It is no secret among local political operatives that Erie County Republican Party Chairman Nick Langworthy has been accepting ‘outside income’ that his critics say “profoundly corrupts the Republican nominating process, seemingly constituting honest services fraud.” The activists want Langworthy’s income to be investigated to determine whether he is selling the Republican nomination in exchange for political work.
Langworthy describes himself as a “political professional” who performs a range of work for candidates running for various public offices: like the design of direct mail or the production of political commercials, for instance. He is widely thought to be a partner in a limited liability company with Chris Grant, the Chief of Staff of Congressman Chris Collins.
In the last two gubernatorial election cycles, he has failed to advance any candidates from Western New York to the statewide ticket — a subject of deep offense inside the party organization. Even his closest political allies suspect that’s because Langworthy’s firm was landing work from monied downstate candidates who, they allege, “effectively bought the nomination.”
The critics point to the gubernatorial candidacy of Joel Giambra, the two-term Republican County Executive, which was systematically undermined by Langworthy’s personal lobbying of County Chairmen and party officials. They wonder why Langworthy would work so aggressively against any Western New York Republican, in a state where the region’s interests are not well represented at the state level.
When Giambra offered to forgo a Reform Party bid for governor, instead opting to pursue the Republican nomination for State Comptroller — rather than helping to bring the party together, Langworthy disparaged Giambra in the The Buffalo News.

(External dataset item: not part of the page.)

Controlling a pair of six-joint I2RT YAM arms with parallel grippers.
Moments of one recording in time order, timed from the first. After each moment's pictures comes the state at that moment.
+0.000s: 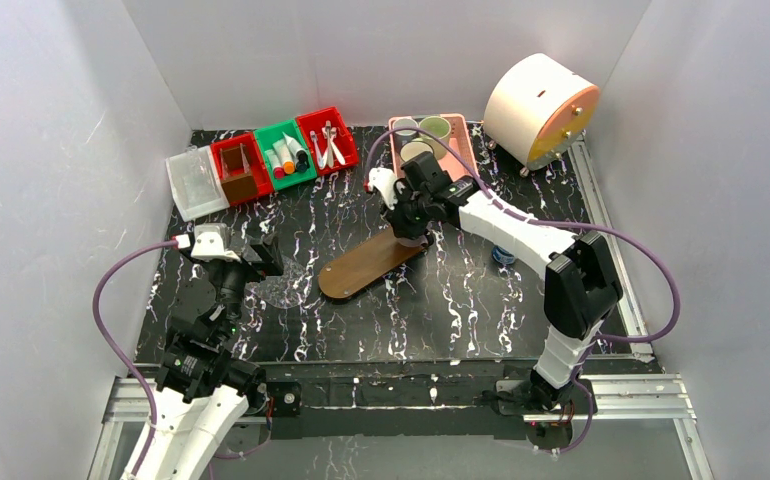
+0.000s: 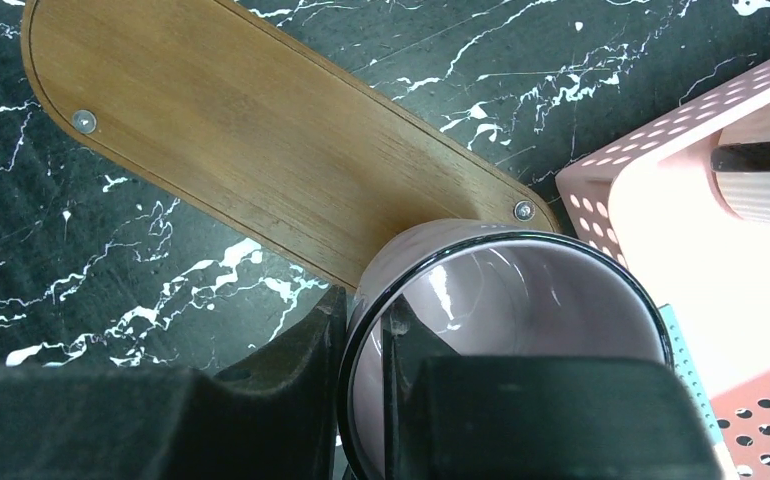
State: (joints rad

Observers suspect that Langworthy’s firm is being contracted by Jonathan Trichter, the professional political operative who is a registered Democrat from Brooklyn and planning to seek the GOP nomination for Comptroller at the party convention next week.
“Western New York hasn’t had a Republican on the statewide ticket in the last two cycles, because Nick is too busy selling himself to whichever Manhattanite can pony up the cash,” one operative explains. “Republican voters in Erie County are being defrauded of the honest services of a party chairman — who is expected to run the party fairly, and to nominate candidates without regard to their willingness to do business with the party chairman on the side.”
This year Langworthy has been aggressively supportive of Chele Fahey, a Manhattan attorney challenging United States Senator Kirstin Gillibrand. It will be unclear how much work Langworthy may be doing for Ms. Fahey or Mr. Trichter until campaign finance filings are made public in July.
Honest Services Fraud
Honest services fraud is a crime defined in 18 U.S.C. § 1346 (the federal mail and wire fraud statute). The statute has been applied by federal prosecutors in cases of public corruption as well as in cases in which private individuals breached a fiduciary duty to another. In the former, the courts have been divided on the question of whether a state law violation is necessary for honest services fraud to have occurred. In the latter, the courts have taken differing approaches to determining whether a private individual has committed honest services fraud—a test based on reasonably foreseeable economic harm and a test based on materiality.
The statute, which has been a target of criticism, was given a narrow construction by the Supreme Court of the United States in the case of Skilling v. United States (2010). In order to avoid finding the statute to be unconstitutionally vague, the Court interpreted the statute to only cover “fraudulent schemes to deprive another of honest services through bribes or kickbacks supplied by a third party who ha[s] not been deceived”.
Honest services fraud is generally more easily proven in the public sphere than in the private, because honest services fraud by public officials can include most unethical conduct, whereas honest services fraud by private individuals only includes some unethical conduct. Federal courts have generally recognized two main areas of public-sector honest service fraud: bribery (direct or indirect), where a public official was paid in some way for a particular decision or action, and failure to disclose a conflict of interest, resulting in personal gain.